Abstract: It has frequently been suggested that meaning is, in some important sense, normative. However, precisely what is particularly normative about it is often left without any satisfactory explanation, and the ‘normativity thesis’ has thus, justly, been called into question. Furthermore, the normativity thesis, if true, would seem to rule out a large group of popular ‘use-based’ theories of meaning, so the popularity of such theories may give one prima facie reason for being suspicious of the normativity thesis. That said, it will be argued here that the intuition that meaning is ‘normative’ is on the right track, even if many of the purported explanations for meaning’s normativity are not. In particular, rather that being particularly social, the normativity of meaning may follow from the more logical/epistemic relations between use and meaning. Because of this, some use-based theories will still be able to accommodate the normativity of meaning by allowing that while meaning supervenes upon use, the function from use to meaning is a normative one. 
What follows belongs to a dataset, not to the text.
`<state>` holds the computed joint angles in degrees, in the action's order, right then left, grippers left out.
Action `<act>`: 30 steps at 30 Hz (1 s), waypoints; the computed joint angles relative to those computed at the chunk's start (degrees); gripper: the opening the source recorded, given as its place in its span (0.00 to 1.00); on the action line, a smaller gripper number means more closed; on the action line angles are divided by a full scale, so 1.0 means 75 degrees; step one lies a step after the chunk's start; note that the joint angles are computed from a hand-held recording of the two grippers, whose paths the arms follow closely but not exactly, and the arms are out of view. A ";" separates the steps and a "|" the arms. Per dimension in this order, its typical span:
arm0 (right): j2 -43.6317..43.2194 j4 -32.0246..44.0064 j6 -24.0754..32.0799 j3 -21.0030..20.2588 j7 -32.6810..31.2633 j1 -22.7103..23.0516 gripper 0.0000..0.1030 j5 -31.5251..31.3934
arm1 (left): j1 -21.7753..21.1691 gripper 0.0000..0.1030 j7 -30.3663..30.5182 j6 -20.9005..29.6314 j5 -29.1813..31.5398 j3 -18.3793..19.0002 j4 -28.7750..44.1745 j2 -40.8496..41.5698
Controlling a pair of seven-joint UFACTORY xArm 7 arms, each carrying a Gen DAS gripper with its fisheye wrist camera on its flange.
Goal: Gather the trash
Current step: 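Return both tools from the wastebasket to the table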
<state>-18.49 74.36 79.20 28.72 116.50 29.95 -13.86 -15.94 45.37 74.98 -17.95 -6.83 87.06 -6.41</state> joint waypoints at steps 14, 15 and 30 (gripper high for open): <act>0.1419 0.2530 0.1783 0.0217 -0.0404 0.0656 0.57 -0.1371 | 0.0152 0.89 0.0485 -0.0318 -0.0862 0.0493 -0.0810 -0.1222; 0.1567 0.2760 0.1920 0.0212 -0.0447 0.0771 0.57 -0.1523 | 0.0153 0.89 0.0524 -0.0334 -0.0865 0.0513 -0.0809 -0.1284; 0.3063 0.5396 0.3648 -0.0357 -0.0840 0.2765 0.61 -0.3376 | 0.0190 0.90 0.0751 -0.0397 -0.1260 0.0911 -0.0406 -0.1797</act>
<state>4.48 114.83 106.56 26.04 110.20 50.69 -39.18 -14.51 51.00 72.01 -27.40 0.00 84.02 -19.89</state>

“Interpretivism and ‘canonical’ ascriptions”, Studia Philosophica Estonica Vol. 10.2 (2017), pp 28-37. (PDF)

 

This paper investigates the crucial notion of a “canonical ascription statement” in Bruno Mölder’s Mind Ascribed, and argues that the reasons given for preferring the book’s approach of canonicallity to a more common understanding of canonicallity in terms of the ascriptions we would “ideally” make are not only unpersuasive, but also leave the interpretivist position more open to skeptical worries than it should be.  The paper further argues that the resources for a more compelling justification of Mölder’s conception of canonicality are already in Mölder’s book itself.